→ PROBLEM DESCRIPTION: As the answer, set down the lines below from the one containing "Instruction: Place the" through the one containing "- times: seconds", exactly and inclusively, and no others.

→ DATA SHOWN:
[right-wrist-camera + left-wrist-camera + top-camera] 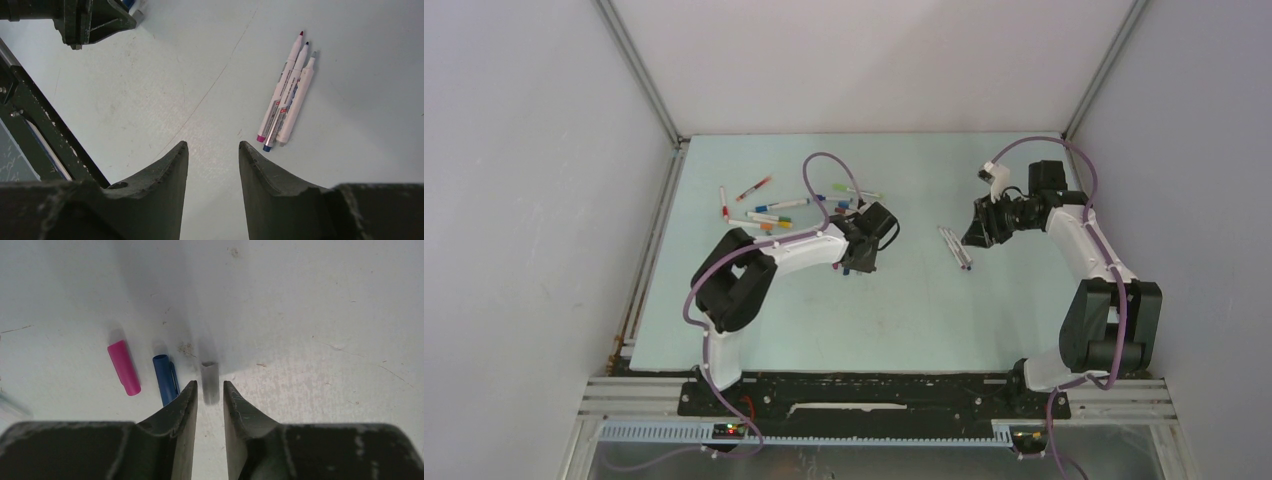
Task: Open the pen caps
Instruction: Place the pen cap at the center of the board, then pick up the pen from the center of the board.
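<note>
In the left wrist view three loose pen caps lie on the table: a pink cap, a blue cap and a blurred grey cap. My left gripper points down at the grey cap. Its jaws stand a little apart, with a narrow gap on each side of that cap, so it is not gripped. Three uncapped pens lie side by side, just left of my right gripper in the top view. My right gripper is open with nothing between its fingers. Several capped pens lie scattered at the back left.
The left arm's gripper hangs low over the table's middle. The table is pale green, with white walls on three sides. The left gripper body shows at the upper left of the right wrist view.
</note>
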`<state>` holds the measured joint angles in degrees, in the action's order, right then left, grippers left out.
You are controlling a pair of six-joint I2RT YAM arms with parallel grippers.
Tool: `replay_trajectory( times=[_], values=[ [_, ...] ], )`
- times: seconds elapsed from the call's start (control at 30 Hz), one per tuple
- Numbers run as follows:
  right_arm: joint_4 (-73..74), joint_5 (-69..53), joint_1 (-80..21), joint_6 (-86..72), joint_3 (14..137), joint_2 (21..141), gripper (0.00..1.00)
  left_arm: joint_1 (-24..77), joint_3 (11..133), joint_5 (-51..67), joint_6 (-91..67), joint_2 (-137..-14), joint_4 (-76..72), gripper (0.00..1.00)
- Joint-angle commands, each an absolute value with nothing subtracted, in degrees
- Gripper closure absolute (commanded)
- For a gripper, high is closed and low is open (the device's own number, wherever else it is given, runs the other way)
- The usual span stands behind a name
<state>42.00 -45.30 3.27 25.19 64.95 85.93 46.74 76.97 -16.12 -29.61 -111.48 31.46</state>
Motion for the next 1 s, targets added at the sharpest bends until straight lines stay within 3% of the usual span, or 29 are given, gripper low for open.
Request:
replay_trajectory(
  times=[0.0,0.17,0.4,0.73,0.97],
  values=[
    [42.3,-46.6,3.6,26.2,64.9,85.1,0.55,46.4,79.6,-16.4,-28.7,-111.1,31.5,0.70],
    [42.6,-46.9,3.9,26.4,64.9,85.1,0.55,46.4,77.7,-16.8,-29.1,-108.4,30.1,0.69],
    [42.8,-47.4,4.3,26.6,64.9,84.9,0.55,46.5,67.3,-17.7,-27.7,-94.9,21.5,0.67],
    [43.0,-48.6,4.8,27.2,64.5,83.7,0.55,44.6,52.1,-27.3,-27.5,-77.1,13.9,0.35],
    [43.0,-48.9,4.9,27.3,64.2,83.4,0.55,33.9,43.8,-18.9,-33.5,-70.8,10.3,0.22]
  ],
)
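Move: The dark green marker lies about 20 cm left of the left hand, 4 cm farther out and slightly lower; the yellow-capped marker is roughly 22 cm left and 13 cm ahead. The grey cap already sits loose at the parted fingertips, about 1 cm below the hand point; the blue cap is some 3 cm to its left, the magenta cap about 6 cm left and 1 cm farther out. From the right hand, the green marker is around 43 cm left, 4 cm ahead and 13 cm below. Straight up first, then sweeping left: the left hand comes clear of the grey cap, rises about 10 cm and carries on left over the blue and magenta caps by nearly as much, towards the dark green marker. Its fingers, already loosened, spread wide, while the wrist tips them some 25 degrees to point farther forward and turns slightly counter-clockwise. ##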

→ ANSWER TO THE EXERCISE:
Instruction: Place the pen cap at the center of the board, then pick up the pen from the center of the board.
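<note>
In the left wrist view three loose pen caps lie on the table: a pink cap, a blue cap and a blurred grey cap. My left gripper points down at the grey cap. Its jaws stand a little apart, with a narrow gap on each side of that cap, so it is not gripped. Three uncapped pens lie side by side, just left of my right gripper in the top view. My right gripper is open with nothing between its fingers. Several capped pens lie scattered at the back left.
The left arm's gripper hangs low over the table's middle. The table is pale green, with white walls on three sides. The left gripper body shows at the upper left of the right wrist view.
</note>
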`<state>` holds the measured joint angles in degrees, in the action's order, right then left, grippers left out.
You are controlling a pair of six-joint I2RT YAM arms with parallel grippers.
Tool: `replay_trajectory( times=[_], values=[ [_, ...] ], )`
- times: seconds elapsed from the call's start (control at 30 Hz), one per tuple

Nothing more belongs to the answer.